In Soldotna, we are about to argue for so long and with such vehemence that, in the end, we may do nothing but ignore a great need: setting aside land to build a cemetery for the citizens of our community. Despite many years of effort by civic-minded individuals, we appear to be on the verge of spinning our wheels again, pedal to the metal but going nowhere.
In the Nov. 26 Clarion, Gary Turner reminded me once again of our recent debacle. Turner argues that, although Soldotna does need a cemetery, it should not be built in his backyard. I found his argument insensitive, a stark example of placing petty concerns above a crying public need. Among other issues, he cites the possibility of partying teens in cemeteries (unlikely outside of cheap horror flicks), uncaring anglers trampling property (easily blocked with "No River Access" signs), cemetery environmental hazards (likely less than pollution generated by nearby residents' lawns, drain-fields and vehicles) and an increased traffic hazard (although a cemetery will not, on a regular basis, generate much traffic).
Turner says, instead, we should look toward an available piece of airport property. But what objections will be raised concerning this property?

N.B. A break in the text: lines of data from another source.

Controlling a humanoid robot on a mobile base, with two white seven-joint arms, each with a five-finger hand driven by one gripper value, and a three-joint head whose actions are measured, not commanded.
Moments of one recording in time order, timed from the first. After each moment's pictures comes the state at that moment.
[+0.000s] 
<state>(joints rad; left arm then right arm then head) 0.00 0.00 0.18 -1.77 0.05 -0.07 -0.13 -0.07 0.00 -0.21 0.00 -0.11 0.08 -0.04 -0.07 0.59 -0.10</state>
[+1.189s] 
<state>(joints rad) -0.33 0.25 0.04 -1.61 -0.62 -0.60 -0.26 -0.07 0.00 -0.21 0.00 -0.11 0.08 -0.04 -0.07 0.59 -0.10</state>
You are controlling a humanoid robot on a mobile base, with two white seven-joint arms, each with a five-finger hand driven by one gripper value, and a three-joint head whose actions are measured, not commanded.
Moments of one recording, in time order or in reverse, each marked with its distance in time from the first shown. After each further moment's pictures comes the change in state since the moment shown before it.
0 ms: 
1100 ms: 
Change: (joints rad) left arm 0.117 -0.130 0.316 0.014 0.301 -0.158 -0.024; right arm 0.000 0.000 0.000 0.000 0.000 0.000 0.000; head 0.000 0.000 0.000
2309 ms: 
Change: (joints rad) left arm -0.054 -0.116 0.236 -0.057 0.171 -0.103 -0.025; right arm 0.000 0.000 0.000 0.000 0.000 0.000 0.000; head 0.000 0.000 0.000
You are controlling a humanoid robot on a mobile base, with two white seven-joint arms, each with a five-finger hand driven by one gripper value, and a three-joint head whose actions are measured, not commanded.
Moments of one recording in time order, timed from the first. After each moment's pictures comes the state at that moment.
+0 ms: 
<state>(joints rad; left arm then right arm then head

We've been down this road before, literally and figuratively. For nearly 15 years, the city has been attempting to find an appropriate piece of property on which to establish this very public service. And for 15 years, we have ground to halt after halt after halt.
Six years ago, Mayor (Dave) Carey, a cemetery advocate, tried again: He established a cemetery task force. Little did he know that it would be the first cemetery task force. More recently, he had to establish a second, which, like the first, created a solid list of potential sites once again eliminated through various political and community machinations.
Meanwhile, a generation of aging Soldotna pioneers is dying, and the mortal remains of men and women who poured their life blood into this place are; a) being sent Outside to old family plots; b) being interred in the cemeteries of Kenai or Kasilof; or c) being kept as cremains in boxes and urns in Soldotna family homes, in the hope that someday soon a cemetery may open here and give friends and relatives a place to lay their loved ones finally to rest.
This is not an adequate progression of the grieving process. Grief doesn't end at the funeral, the cremation or the memorial service. Grief is ongoing, and a cemetery here, now, with physical markers for us to stand by and remember would allow for that.
We are a part of the place in which we live. In a way, it is the land itself from which we spring, from which we take our character and our spirit. How right, how just, how fitting it is that we should be laid to rest in the soil from which we grew. It is time to set aside the bickering and settle this once and for all.